*** Supplied data Section Begins ***

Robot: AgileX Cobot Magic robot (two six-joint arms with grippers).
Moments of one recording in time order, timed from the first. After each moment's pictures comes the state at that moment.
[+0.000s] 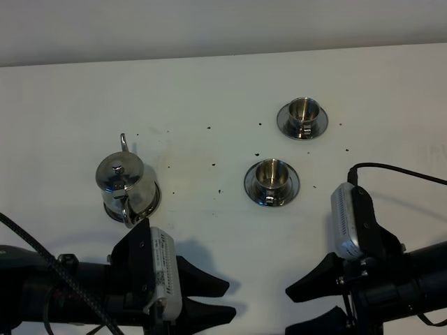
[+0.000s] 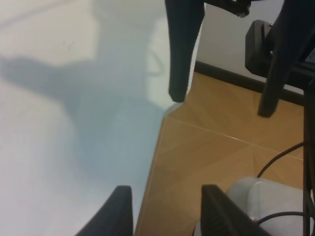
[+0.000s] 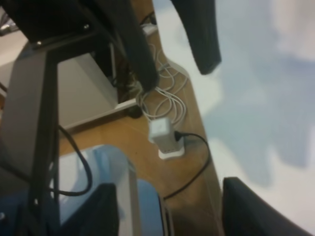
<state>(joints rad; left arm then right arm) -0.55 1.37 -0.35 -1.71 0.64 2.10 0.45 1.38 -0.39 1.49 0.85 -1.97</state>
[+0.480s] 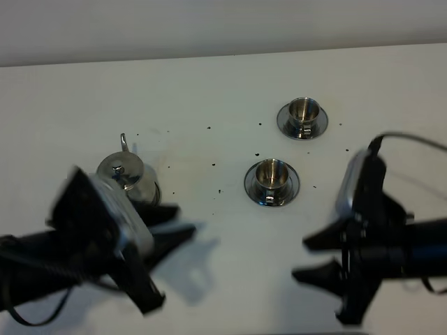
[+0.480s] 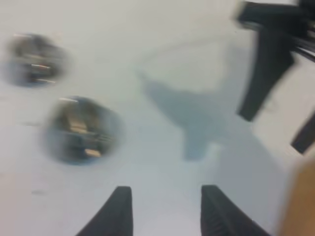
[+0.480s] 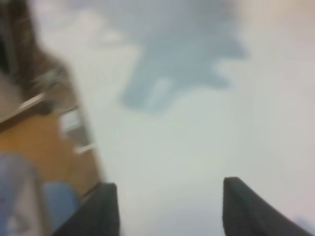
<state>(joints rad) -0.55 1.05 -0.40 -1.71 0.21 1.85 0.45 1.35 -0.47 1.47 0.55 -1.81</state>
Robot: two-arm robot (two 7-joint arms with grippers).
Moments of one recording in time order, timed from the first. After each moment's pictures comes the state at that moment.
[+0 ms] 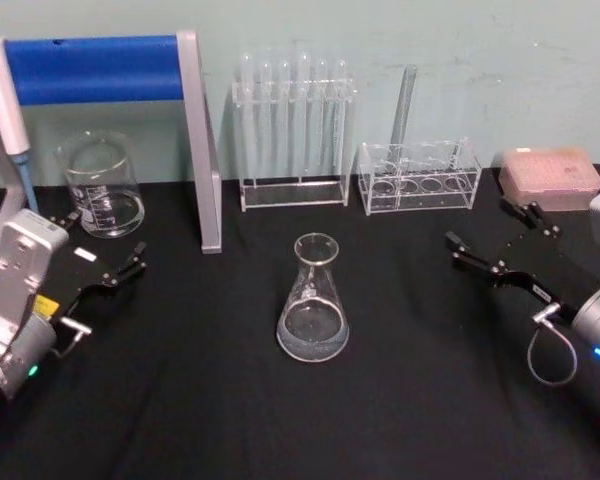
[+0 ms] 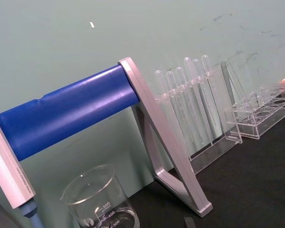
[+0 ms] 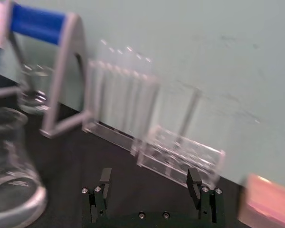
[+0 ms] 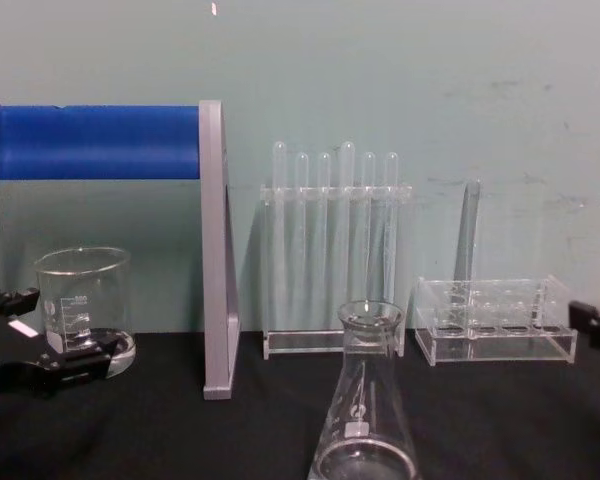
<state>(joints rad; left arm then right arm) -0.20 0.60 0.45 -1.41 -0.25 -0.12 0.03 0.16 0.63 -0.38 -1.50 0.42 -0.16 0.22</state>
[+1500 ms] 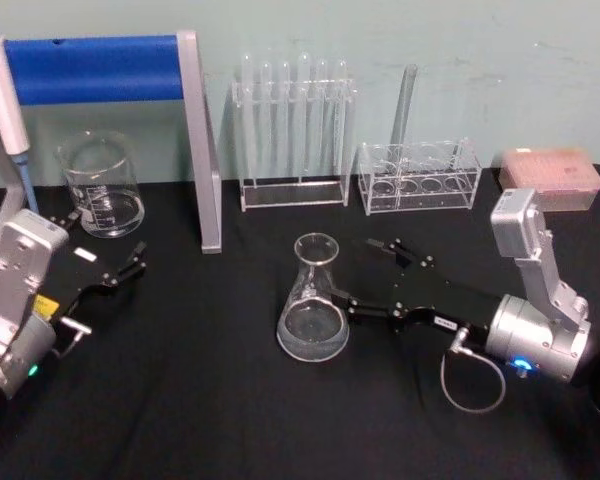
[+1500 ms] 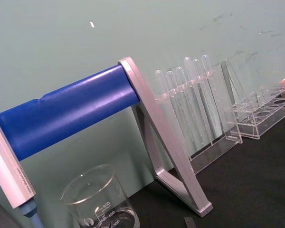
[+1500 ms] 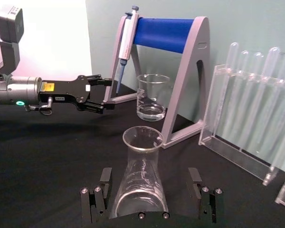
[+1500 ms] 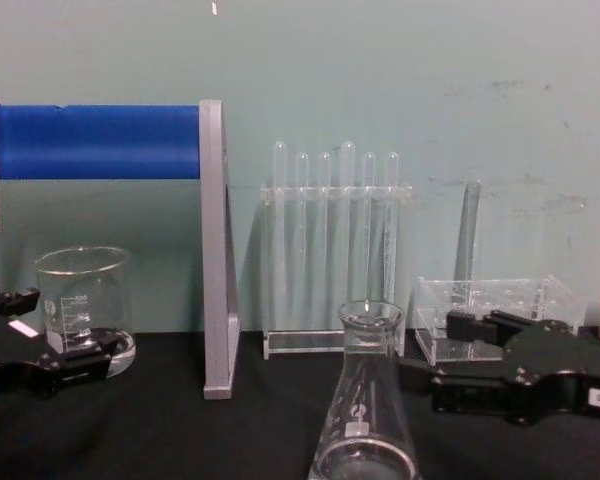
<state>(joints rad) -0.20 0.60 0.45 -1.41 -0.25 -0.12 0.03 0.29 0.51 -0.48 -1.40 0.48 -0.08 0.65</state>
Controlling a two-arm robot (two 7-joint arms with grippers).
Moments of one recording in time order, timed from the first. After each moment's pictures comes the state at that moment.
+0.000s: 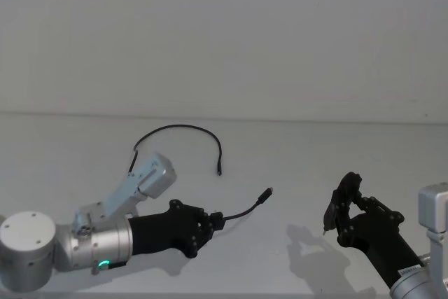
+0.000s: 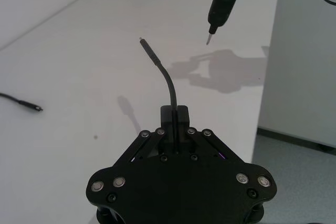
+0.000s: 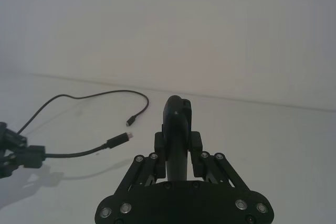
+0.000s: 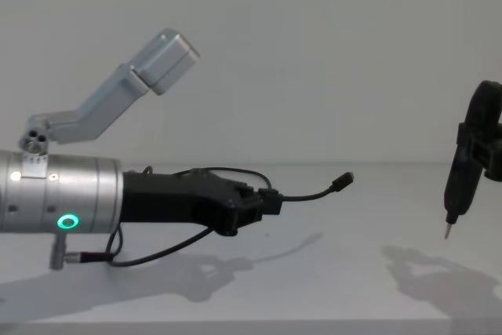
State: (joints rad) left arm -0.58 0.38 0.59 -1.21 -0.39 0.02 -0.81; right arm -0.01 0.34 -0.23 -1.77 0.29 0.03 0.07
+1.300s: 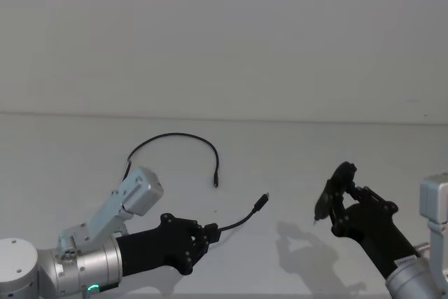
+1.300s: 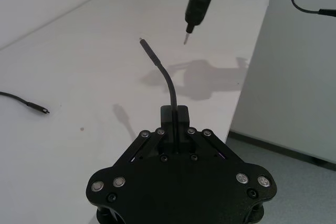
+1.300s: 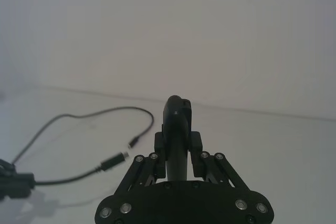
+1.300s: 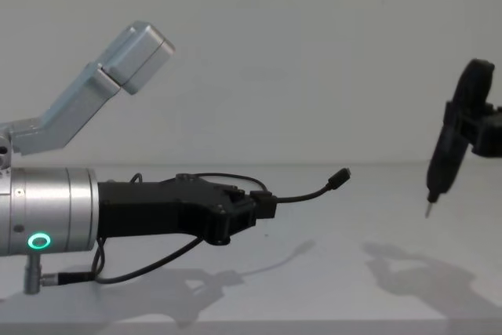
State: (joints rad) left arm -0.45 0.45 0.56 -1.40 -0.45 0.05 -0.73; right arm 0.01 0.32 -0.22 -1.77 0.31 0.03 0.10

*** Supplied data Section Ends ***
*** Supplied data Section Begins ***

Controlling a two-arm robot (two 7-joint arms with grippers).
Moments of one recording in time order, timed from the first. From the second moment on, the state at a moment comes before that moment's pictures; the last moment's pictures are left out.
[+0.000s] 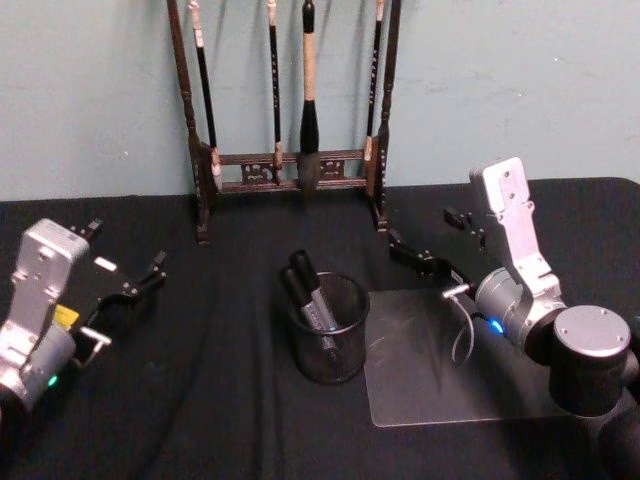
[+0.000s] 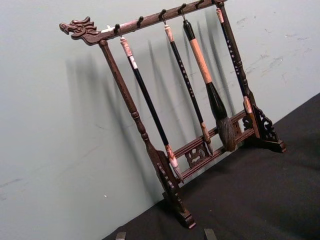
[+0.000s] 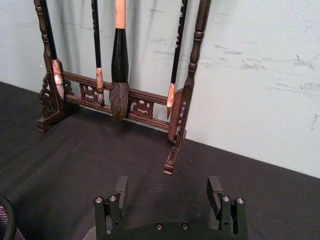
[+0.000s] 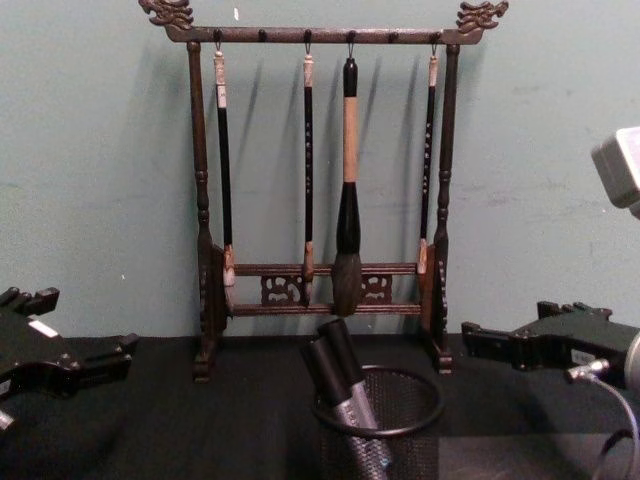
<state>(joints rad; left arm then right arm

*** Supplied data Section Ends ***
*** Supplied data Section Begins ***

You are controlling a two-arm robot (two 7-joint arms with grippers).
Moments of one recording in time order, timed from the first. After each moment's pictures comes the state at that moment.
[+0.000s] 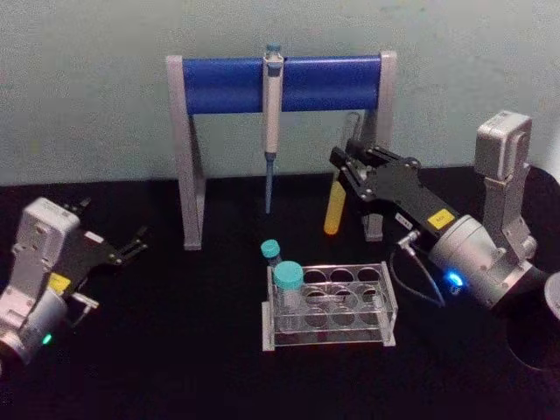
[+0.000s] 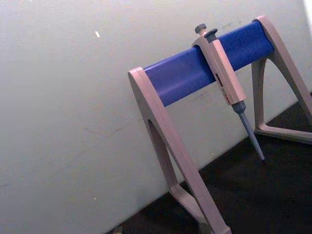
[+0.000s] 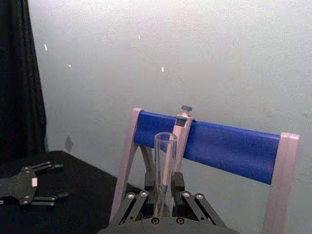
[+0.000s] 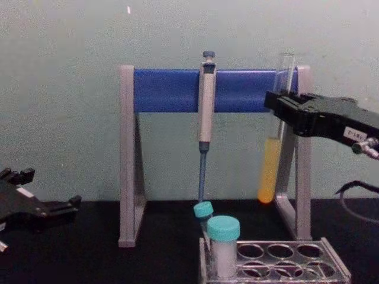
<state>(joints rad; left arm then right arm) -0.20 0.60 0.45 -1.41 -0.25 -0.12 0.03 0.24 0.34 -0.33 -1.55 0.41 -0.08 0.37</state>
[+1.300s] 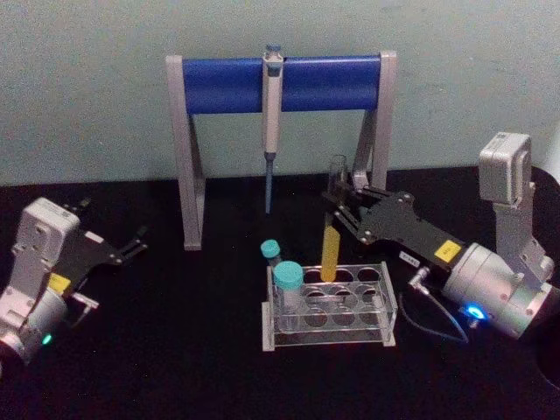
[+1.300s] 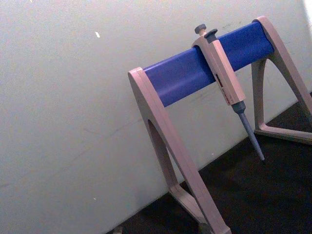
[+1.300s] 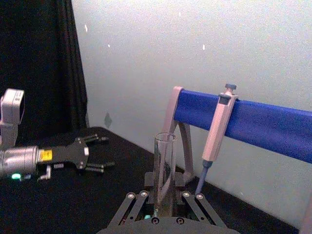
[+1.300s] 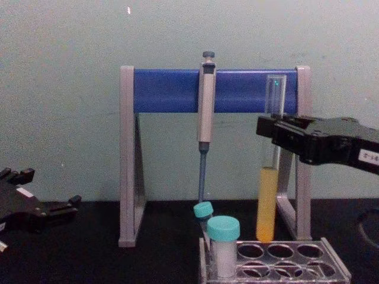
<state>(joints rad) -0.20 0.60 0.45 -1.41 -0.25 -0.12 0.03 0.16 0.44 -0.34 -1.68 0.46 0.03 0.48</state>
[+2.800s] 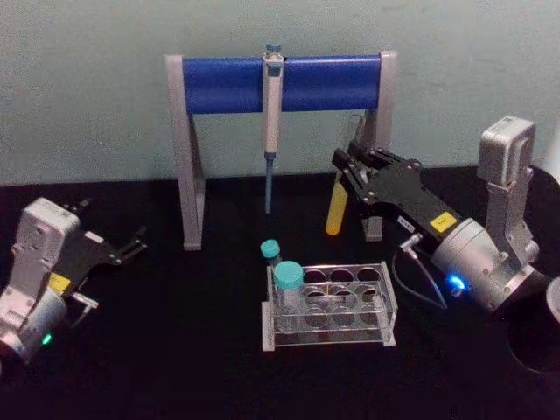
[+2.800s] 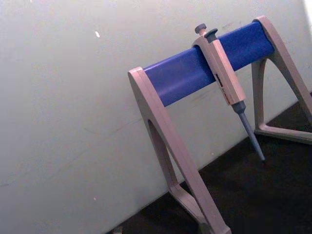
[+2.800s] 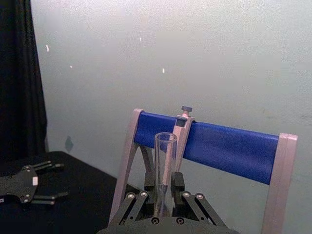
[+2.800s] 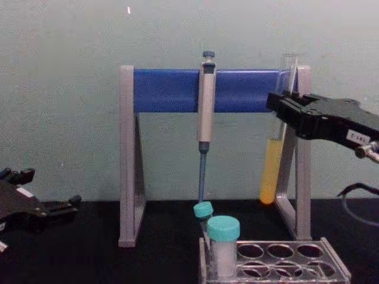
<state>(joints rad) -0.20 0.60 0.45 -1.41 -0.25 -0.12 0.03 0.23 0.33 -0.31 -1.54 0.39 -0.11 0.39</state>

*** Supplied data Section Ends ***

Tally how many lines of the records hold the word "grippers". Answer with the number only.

5